Still, these are just guidelines and can vary based on your health conditions and activity level. It’s even possible to get too much protein. Your best bet is to speak with your doctor to determine your specific needs.
“To ensure you’re meeting your protein goals, first, meet with your doctor to determine what the appropriate amount of daily protein intake fits your health needs, and then track the amount of daily protein in your diet,” says Dr. Connor. “Fill-in with vegetables, whole grains and healthy fats, these will also help keep your nutrient levels balanced and keep you full. Stay hydrated, since protein metabolism increases the need for water to help the kidneys flush the waste from the breakdown of proteins.”

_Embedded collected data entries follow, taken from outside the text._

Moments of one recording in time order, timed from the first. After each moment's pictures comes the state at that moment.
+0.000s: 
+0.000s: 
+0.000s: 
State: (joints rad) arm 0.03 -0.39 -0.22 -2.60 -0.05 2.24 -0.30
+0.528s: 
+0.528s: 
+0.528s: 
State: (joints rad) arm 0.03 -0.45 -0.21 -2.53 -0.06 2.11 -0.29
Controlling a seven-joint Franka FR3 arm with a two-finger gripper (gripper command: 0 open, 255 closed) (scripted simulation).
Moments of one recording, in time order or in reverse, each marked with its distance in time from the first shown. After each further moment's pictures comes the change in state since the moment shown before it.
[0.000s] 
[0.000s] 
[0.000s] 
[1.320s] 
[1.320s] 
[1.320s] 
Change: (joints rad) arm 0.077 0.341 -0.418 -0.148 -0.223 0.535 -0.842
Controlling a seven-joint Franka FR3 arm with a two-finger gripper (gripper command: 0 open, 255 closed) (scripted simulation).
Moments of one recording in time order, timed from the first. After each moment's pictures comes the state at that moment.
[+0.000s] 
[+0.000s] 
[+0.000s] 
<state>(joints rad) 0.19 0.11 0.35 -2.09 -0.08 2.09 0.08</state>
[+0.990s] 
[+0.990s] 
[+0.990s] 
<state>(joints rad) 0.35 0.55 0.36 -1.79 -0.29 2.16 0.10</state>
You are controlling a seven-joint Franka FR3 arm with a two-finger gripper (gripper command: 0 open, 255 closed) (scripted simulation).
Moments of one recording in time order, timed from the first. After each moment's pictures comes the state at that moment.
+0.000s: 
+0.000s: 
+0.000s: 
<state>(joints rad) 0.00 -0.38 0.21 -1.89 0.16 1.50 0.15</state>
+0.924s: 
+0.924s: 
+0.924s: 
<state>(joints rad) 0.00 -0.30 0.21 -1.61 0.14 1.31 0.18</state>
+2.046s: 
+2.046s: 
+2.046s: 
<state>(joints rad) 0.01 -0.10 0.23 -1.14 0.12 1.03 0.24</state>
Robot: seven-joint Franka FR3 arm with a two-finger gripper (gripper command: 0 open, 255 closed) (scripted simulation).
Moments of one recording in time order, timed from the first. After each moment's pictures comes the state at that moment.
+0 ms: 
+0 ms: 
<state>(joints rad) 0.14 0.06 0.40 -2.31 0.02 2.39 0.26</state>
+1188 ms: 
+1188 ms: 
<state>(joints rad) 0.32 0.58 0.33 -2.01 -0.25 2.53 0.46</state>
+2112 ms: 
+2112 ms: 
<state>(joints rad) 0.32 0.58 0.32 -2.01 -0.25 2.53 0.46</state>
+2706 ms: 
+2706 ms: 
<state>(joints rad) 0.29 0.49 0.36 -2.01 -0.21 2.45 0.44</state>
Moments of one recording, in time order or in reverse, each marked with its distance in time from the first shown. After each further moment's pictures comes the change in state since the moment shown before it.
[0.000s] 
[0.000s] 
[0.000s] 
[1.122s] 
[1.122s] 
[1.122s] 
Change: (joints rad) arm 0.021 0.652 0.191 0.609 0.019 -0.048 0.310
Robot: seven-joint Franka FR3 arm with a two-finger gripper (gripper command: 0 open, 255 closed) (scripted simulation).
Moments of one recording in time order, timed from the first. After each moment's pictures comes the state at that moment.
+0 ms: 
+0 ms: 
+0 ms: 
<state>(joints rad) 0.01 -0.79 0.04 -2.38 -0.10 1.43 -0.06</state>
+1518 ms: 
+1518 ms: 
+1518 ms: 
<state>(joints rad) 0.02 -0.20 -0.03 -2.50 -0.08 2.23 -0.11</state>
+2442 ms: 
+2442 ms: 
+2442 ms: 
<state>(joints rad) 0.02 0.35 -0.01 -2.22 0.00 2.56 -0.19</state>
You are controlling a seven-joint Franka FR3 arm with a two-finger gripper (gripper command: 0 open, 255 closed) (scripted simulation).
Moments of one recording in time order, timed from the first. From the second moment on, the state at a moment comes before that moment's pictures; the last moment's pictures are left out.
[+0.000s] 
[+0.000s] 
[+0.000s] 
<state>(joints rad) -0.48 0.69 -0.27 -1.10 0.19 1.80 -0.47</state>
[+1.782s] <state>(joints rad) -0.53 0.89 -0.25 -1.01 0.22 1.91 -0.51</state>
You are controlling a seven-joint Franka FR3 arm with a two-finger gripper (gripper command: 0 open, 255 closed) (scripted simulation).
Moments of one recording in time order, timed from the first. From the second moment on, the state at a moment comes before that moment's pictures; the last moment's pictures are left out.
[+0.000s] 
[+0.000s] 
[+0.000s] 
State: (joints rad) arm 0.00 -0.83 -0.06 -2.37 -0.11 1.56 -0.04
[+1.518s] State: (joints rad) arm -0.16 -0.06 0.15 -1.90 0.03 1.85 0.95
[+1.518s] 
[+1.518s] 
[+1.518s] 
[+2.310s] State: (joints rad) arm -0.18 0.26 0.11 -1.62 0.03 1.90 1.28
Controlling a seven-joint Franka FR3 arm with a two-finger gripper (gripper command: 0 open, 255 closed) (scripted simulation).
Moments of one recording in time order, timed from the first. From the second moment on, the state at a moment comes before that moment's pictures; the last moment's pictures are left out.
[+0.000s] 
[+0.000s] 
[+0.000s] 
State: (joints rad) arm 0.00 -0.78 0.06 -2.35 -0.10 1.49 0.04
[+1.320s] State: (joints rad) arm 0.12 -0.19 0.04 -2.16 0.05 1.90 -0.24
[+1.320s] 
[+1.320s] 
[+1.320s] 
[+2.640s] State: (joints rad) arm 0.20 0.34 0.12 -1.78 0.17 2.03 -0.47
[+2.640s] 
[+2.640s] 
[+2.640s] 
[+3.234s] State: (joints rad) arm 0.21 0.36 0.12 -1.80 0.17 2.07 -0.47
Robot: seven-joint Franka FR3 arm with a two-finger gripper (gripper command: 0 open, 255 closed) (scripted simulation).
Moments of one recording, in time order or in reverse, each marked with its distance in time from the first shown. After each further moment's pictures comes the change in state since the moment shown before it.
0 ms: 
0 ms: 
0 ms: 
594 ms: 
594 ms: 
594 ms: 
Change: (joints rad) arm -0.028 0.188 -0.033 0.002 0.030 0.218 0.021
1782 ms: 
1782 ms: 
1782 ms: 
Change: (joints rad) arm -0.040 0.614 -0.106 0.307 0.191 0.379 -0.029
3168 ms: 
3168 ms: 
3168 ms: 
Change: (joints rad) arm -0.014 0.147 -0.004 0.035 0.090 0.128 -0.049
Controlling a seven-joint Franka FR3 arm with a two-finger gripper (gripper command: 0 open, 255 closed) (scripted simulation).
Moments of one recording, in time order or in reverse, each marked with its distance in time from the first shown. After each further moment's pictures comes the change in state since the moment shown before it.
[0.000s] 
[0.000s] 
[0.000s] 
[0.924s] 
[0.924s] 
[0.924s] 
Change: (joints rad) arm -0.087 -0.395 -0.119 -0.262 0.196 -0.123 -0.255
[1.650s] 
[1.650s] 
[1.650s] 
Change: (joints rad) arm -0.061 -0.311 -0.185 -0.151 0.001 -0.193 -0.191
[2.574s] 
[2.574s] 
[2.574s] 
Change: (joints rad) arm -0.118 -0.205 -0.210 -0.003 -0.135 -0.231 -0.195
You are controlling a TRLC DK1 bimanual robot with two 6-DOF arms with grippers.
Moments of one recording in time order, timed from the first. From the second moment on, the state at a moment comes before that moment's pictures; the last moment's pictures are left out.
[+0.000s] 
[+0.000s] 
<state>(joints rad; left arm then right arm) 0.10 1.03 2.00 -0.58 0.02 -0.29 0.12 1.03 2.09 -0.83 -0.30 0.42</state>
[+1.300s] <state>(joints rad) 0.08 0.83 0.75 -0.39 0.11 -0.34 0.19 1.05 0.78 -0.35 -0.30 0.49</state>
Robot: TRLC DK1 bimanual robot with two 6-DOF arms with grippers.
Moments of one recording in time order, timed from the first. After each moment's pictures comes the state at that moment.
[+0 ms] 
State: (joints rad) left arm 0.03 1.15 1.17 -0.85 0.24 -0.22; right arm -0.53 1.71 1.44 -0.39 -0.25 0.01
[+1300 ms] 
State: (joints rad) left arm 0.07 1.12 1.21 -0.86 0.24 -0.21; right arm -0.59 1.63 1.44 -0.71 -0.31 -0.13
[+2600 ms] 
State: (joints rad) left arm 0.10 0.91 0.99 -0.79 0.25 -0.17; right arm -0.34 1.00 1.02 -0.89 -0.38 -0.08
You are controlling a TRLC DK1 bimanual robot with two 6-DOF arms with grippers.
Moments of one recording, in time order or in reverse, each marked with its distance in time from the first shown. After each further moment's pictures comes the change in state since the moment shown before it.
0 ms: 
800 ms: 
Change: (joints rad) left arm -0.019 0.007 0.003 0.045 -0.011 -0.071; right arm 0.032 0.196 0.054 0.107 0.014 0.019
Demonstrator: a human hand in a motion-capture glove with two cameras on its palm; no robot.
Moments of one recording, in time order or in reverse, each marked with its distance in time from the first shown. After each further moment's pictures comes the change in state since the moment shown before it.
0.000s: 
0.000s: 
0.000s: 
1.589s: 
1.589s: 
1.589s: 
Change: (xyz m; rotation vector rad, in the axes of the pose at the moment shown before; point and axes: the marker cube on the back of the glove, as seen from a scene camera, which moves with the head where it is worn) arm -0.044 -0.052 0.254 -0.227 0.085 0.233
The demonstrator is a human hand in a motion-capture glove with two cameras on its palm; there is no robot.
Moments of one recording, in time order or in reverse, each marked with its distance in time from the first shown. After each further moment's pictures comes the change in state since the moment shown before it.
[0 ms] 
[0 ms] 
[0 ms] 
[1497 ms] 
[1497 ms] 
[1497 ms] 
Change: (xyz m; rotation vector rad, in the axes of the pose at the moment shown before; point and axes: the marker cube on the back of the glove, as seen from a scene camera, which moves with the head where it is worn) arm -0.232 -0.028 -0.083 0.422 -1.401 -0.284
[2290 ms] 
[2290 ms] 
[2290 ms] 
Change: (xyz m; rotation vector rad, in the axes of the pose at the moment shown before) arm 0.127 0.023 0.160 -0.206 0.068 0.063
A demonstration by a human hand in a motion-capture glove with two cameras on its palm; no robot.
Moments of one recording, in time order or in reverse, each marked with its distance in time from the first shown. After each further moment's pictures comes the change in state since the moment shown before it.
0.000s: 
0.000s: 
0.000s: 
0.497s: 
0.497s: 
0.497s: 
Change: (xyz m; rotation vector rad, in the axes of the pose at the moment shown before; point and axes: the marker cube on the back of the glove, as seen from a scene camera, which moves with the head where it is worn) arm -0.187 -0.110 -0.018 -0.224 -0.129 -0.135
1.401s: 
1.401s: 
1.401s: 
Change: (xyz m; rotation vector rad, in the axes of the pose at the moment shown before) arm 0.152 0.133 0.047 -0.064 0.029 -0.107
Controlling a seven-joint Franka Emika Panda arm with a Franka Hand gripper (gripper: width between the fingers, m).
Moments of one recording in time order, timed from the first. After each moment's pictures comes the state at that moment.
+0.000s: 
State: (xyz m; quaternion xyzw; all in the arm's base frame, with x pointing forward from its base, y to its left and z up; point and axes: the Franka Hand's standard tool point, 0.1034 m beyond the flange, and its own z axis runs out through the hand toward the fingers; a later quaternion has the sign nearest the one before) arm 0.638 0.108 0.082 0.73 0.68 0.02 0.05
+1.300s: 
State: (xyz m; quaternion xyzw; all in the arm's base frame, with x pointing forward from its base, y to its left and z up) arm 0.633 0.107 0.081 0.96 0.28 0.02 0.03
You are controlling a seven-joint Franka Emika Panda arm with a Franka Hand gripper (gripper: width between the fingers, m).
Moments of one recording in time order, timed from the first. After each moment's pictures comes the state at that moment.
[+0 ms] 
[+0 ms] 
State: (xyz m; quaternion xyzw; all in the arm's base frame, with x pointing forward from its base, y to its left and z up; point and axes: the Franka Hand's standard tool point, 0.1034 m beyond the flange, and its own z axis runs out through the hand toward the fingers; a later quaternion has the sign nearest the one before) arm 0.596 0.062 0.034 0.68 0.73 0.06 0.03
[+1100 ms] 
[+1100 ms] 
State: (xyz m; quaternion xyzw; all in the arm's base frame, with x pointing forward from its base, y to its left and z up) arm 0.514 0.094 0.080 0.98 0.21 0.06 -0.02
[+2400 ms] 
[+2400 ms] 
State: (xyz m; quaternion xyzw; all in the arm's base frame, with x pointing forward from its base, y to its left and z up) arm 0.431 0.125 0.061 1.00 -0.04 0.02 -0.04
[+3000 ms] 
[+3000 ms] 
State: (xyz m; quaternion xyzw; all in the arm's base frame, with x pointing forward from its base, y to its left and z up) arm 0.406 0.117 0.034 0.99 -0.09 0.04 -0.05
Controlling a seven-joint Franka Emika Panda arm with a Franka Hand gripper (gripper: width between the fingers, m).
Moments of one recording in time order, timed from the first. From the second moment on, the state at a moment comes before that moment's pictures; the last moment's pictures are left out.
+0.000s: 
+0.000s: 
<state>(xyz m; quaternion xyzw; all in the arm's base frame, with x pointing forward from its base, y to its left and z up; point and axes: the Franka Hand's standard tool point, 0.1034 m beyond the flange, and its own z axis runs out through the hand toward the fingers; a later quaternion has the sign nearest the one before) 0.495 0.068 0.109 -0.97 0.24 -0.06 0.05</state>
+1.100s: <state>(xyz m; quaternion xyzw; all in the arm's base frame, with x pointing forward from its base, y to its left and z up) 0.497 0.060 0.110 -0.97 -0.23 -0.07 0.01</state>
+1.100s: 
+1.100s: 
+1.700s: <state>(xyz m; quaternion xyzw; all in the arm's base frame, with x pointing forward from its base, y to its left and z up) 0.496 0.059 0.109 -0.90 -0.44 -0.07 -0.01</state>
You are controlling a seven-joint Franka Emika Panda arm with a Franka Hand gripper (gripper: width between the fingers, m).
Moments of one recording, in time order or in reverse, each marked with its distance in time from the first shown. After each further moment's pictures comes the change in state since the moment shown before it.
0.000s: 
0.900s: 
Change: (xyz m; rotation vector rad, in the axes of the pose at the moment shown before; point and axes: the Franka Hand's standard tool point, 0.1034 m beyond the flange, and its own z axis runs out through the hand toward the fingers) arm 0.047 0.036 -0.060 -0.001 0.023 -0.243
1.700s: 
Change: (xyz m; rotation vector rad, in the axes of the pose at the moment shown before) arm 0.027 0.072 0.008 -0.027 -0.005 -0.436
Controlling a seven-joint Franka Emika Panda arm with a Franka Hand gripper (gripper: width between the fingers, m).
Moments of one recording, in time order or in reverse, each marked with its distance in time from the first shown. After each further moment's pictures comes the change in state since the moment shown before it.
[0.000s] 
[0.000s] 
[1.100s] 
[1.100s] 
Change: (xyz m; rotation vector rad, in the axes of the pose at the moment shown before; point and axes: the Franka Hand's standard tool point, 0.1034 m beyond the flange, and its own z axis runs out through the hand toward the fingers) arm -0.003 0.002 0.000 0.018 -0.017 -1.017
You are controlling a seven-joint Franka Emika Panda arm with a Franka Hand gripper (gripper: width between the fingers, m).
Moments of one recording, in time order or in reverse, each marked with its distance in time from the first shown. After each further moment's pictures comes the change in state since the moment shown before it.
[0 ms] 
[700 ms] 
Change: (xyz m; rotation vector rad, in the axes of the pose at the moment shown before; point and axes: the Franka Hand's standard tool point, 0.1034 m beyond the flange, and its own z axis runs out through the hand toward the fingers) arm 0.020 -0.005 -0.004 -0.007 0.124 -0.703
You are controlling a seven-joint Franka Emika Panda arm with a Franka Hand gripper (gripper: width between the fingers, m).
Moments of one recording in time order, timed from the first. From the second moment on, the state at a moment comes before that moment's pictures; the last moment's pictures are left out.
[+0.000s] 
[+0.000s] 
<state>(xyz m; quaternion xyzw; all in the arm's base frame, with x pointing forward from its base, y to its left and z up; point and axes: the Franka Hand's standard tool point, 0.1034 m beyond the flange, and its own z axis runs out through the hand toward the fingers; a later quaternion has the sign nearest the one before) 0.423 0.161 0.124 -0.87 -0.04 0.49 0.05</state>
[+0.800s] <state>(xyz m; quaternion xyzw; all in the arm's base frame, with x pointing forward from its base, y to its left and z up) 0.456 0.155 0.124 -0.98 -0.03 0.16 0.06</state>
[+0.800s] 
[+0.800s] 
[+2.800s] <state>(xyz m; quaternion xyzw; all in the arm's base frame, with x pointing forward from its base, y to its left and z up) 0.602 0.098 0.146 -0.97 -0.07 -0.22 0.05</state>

3 easy ways to boost your protein intake
If getting enough protein feels challenging, Dr. Connor suggests three tips:
Try protein snacks
“Reaching for protein-rich snacks such as nuts, cheese or even edamame can help you meet your daily protein goals,” says Dr. Connor. “If you prefer nuts or cheese, just be careful about the amounts, since both can have higher amounts of fat.”
Aim for high-quality protein
“Prioritize quality sources of protein like lean meats, fish, eggs, Greek yogurt, tofu, beans and lentils,” says Dr. Connor. “Not only are these good sources of protein, but they’re also superfoods that help support your overall health in a variety of ways.”
Supplement with protein
“Use protein supplements strategically [and] sporadically” as part of a balanced diet, says Dr. Connor. “Protein shakes or powders can help fill gaps in your diet; however, make sure you’re reading the labels and checking the quality of the protein, as many can have added sugars and other ingredients that can be detrimental to your health.”